Sheriff of Norfolk and Suffolk
- In office Michaelmas 1190 – Easter 1194

Sheriff of Norfolk and Suffolk
- In office Michaelmas 1197 – Easter 1200

Personal details
- Died: 1214
- Spouse: Margaret de Chesney
- Children: John FitzRobert Alice
- Parent(s): Roger fitz Richard Alice de Vere

= Robert fitzRoger =

12th and 13th-century Anglo-Norman sheriff

Robert fitzRoger (died 1214) was an Anglo-Norman nobleman and Sheriff of Norfolk and Suffolk and Northumberland. He was a son of Roger fitzRichard and Adelisa de Vere. FitzRoger owed some of his early offices to William Longchamp, but continued in royal service even after the fall of Longchamp. His marriage to an heiress brought him more lands, which were extensive enough for him to be ranked as a baron. FitzRoger founded Langley Abbey in Norfolk in 1195.

==Life==
FitzRoger was the son of the Anglo-Norman nobleman Roger fitzRichard, who held Warkworth Castle in Northumberland. FitzRoger was sheriff of Norfolk from Michaelmas (Note: Michaelmas was the feast day of the Archangel Michael on 29 September. In England, it was one of the four days of the year when accounts were settled.) in 1190 to Easter 1194 and then again from Michaelmas 1197 to Easter 1200. FitzRoger's first appointment as sheriff was due to the influence of William de Longchamp, who was Lord Chancellor.

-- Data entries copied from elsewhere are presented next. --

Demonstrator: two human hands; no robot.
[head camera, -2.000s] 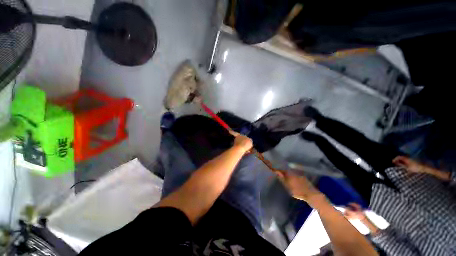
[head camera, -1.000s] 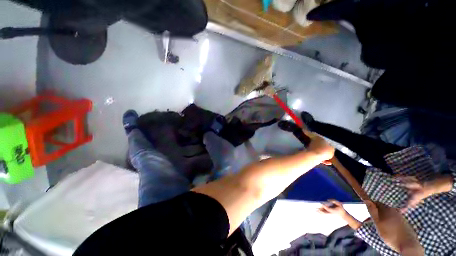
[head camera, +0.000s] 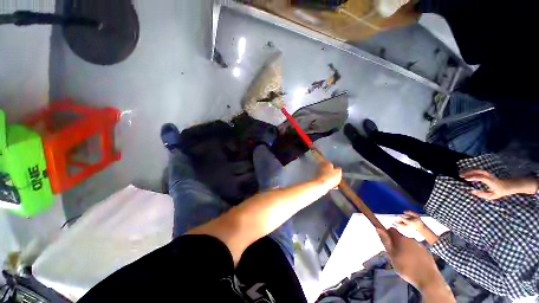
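Observation:
A mop with a shaggy beige head (head camera: 264, 86) rests on the grey floor beyond my feet. Its stick is red near the head and tan further back (head camera: 360, 204). My left hand (head camera: 330, 176) is closed around the middle of the stick. My right hand (head camera: 405, 254) is closed around the tan part nearer the stick's rear end. Dark garments (head camera: 216, 155) lie on the floor around my feet, with a greyer piece (head camera: 325, 117) beside the mop head.
Dark debris (head camera: 328, 79) lies on the floor right of the mop head. A person in a checked top (head camera: 484, 219) stands close at right by a white table (head camera: 354, 234) with dark cloth. A red-orange stool (head camera: 83, 145), green box (head camera: 32, 171) and round black base (head camera: 100, 29) are at left.
The mop head first moved right, then came back left and nearer. Both hands stay on the stick. The debris on the floor now shows beside the head.

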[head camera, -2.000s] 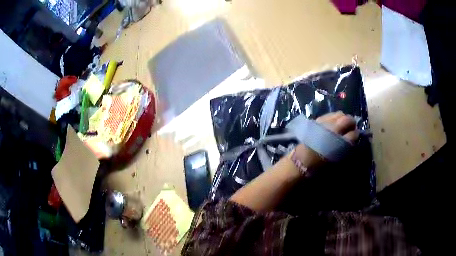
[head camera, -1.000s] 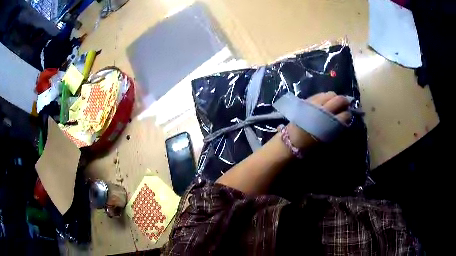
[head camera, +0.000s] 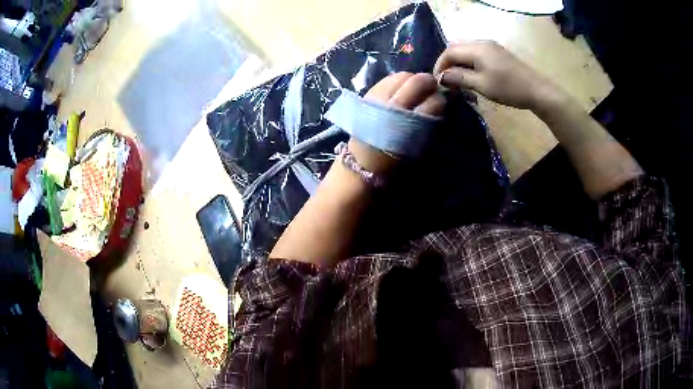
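Observation:
A bundle of bagged black garments (head camera: 266, 125), glossy under crinkled plastic, lies on the table in front of me. A grey-white tying strip (head camera: 380, 125) crosses over it and loops around my left hand. My left hand (head camera: 403, 102), with a beaded bracelet at the wrist, is curled around the strip above the bundle. My right hand (head camera: 486, 72) meets it at the bundle's far right edge, thumb and fingertips pinched on a small pale bit, seemingly the strip's end. The fingertips partly hide it.
A black phone (head camera: 220, 235) lies beside the bundle. Further left are a red tray (head camera: 131, 201) of label sheets, a brown card (head camera: 67, 300), a metal-and-glass container (head camera: 140, 323) and a red-dotted sticker sheet (head camera: 201, 323). Flat clear bags (head camera: 178, 83) lie beyond the bundle.
My right hand has come into view and joined my left hand at the bundle's edge. The view has shifted, so the bundle and other items appear further left. My left hand still holds the strip.

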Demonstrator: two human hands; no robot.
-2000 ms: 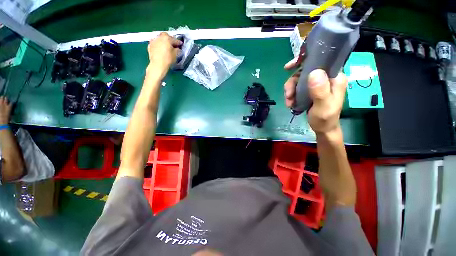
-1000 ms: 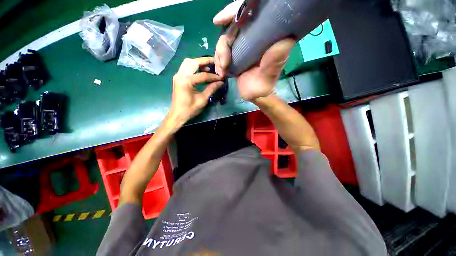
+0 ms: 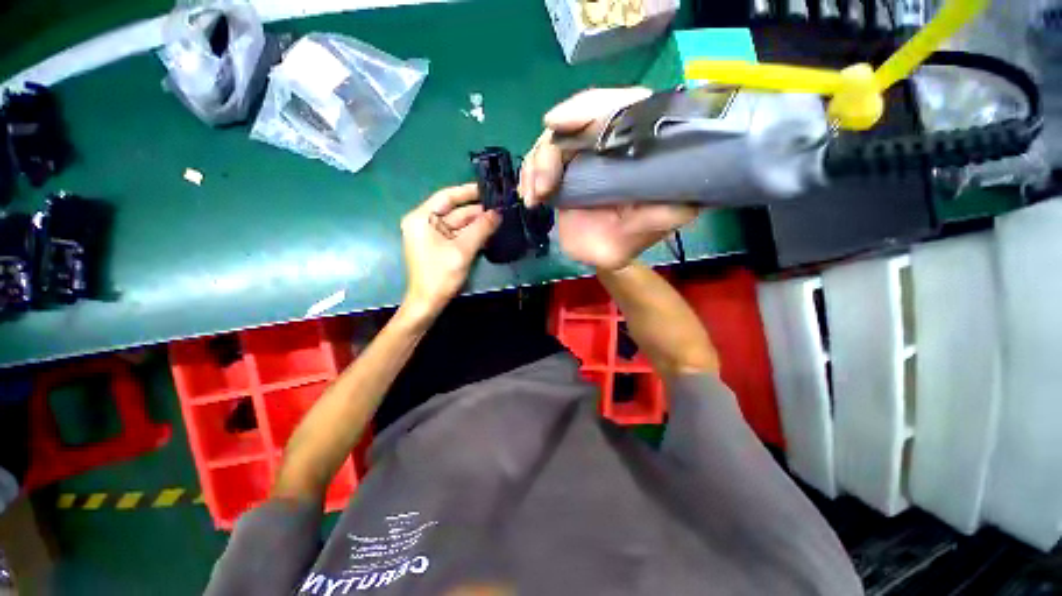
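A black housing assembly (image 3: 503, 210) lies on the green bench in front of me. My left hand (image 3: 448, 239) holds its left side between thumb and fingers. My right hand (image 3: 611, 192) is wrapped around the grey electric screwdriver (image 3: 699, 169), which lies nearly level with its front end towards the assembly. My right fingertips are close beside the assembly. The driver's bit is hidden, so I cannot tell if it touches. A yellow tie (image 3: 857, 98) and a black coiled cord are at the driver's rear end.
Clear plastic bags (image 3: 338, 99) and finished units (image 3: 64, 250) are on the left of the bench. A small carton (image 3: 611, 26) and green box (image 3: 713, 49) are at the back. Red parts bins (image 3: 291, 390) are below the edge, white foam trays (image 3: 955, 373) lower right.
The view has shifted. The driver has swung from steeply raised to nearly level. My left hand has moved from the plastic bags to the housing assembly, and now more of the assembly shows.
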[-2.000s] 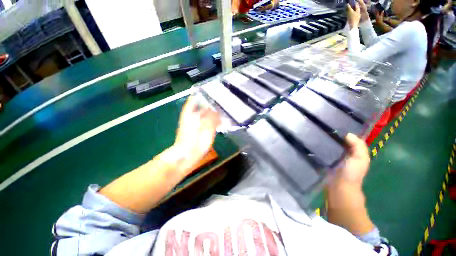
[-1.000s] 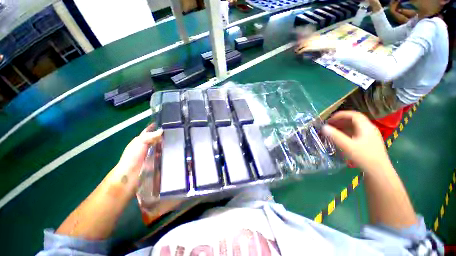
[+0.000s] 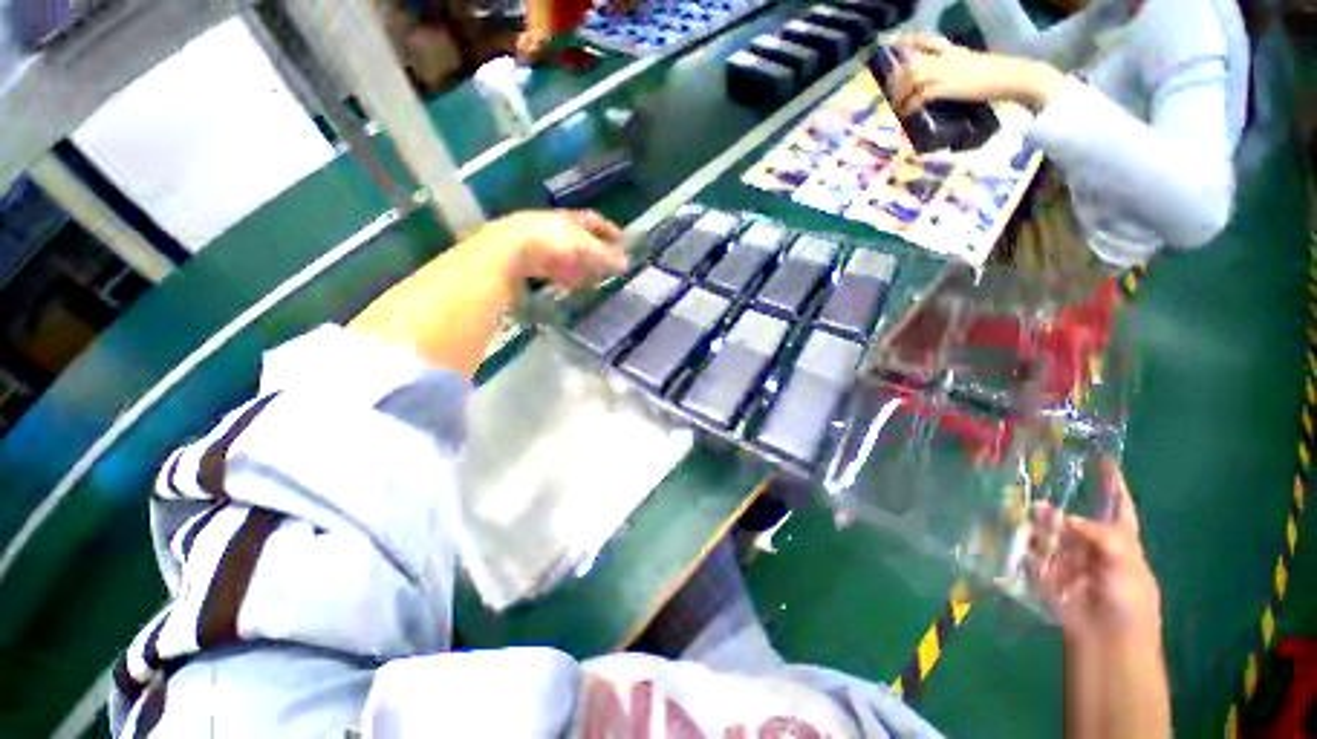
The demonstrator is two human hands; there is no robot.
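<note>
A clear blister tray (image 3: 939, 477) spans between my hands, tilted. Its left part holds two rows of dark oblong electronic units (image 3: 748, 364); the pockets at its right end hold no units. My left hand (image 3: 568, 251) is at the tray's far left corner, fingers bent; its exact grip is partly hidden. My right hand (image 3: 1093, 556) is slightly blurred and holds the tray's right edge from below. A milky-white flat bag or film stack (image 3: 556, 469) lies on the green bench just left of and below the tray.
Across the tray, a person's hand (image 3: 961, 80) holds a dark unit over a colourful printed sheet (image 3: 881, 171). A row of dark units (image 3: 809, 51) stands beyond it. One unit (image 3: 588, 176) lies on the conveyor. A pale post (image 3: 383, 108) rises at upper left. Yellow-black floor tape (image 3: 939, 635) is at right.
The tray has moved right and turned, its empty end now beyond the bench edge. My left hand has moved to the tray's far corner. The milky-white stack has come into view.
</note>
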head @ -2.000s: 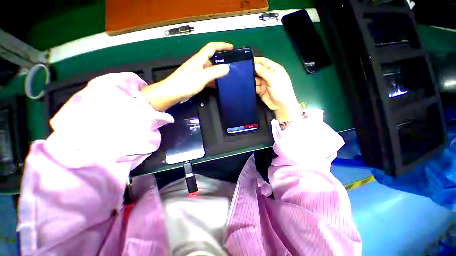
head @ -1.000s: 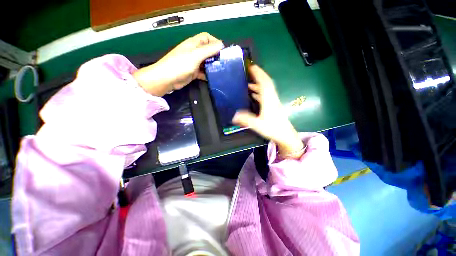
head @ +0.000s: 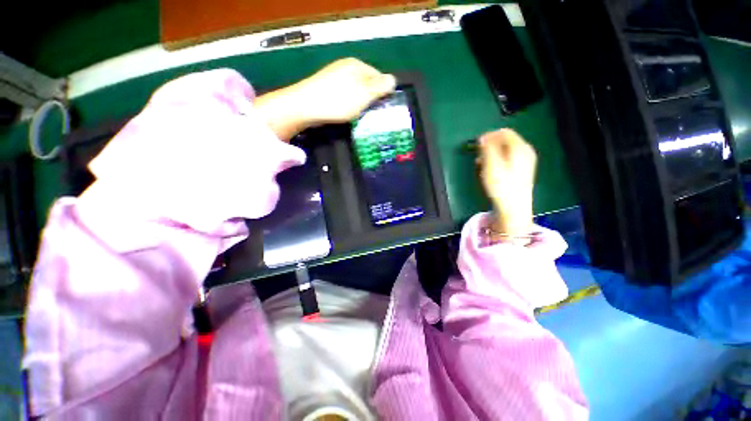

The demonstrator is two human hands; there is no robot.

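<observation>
A smartphone (head: 389, 164) lies in the right pocket of the black phone tray (head: 438, 189), its screen dark with green and red text. My left hand (head: 342, 92) is curled at the phone's top end; what its fingers hold, if anything, is hidden. My right hand (head: 509, 168) is over the green mat right of the tray, fingers bunched. A small dark thing shows by its fingertips; I cannot tell whether it is held. A second phone (head: 296, 222) lies in the tray to the left, with a plug (head: 307, 294) at its bottom edge.
A separate black phone (head: 502, 59) lies at the upper right. Stacked phone trays (head: 609, 148) stand at the right. An orange-brown board (head: 288, 18) is behind the mat. A pale tape roll (head: 49, 129) is at the left. A second plug (head: 202, 316) hangs near my lap.
My right hand has moved off the phone to the mat on the right. The phone now lies flat in the tray, and its blue screen has changed to green and red text.
</observation>
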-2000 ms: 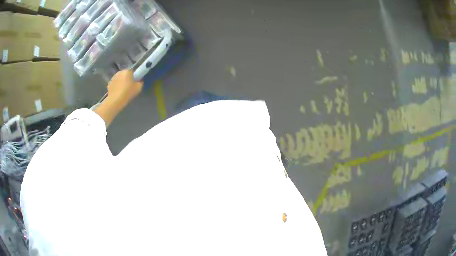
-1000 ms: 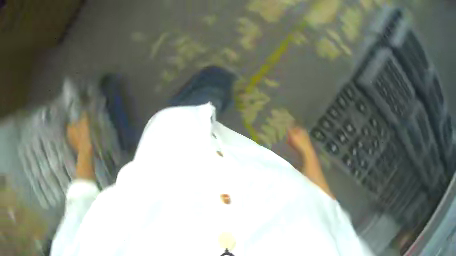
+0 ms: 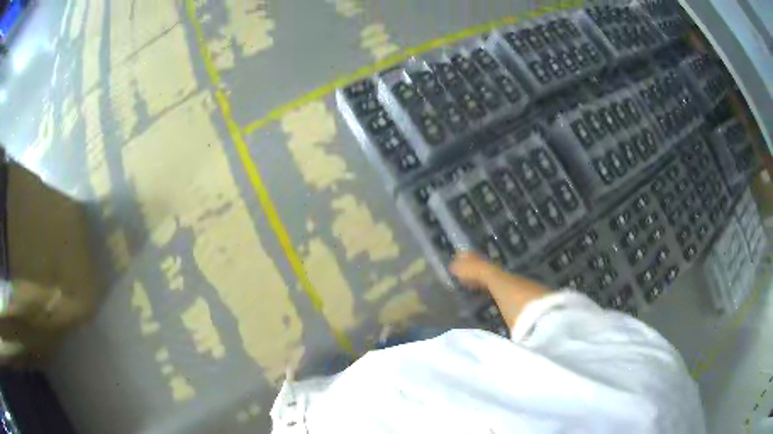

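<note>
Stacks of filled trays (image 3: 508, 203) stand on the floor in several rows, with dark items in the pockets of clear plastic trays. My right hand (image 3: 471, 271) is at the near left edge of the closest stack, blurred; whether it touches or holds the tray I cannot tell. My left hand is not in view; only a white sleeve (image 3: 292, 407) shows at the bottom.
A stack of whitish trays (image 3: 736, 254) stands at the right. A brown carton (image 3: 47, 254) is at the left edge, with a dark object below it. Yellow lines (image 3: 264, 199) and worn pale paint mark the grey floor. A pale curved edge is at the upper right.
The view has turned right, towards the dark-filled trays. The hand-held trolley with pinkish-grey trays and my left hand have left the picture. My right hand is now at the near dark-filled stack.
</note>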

Longchamp's influence also secured custody of Orford Castle in Suffolk for fitzRoger. Longchamp also arranged for fitzRoger to have custody of Eye Castle in Suffolk. When Longchamp fell from royal favour and was replaced by Walter of Coutances, fitzRoger was one of the few of Longchamp's appointments to retain his office of sheriff.

FitzRoger founded the monastery of Langley Abbey in Norfolk in 1195 for Premonstratensian canons. He purchased royal confirmation of his ownership of Warkworth in 1199 and in 1205 was granted Newburn and the barony of Whalton in Northumberland. Warkworth and Newburn were occasionally considered baronies, but not consistently. FitzRoger also held Clavering from Henry of Essex for one knight's fee. (Note: Robert fitzRoger who held Clavering should not be confused with a separate Robert fitzRoger who held lands around Calthorpe in Norfolk.) FitzRoger's holdings were extensive enough that he was considered a baron during the reigns of King Richard I and King John of England. He was one of John's favourites and hosted the king at Warkworth in 1213.

FitzRoger married Margaret, one of the daughters and heiresses of William de Chesney, the founder of Sibton Abbey. Margaret was one of three daughters, but she inherited the bulk of her father's estates. Margaret was the widow of Hugh de Cressy. (Note: Although Margaret was the eldest daughter, she received the bulk of her father's estates as a reward for de Cressy from King Henry II of England. The King arranged Margaret's first marriage as well as ensuring that most of her father's lands went to her.) Through Margaret, Roger gained the barony of Blythburgh in Suffolk. He also acquired lands at Rottingdean in Sussex from Margaret.

FitzRoger died in 1214, and his heir was his son by his wife Margaret, John fitzRobert. Margaret survived fitzRoger and paid a fine of a thousand pounds to the king for the right to administer her lands and dower properties herself. His daughter Alice married Peter FitzHerbert of Blewleveny.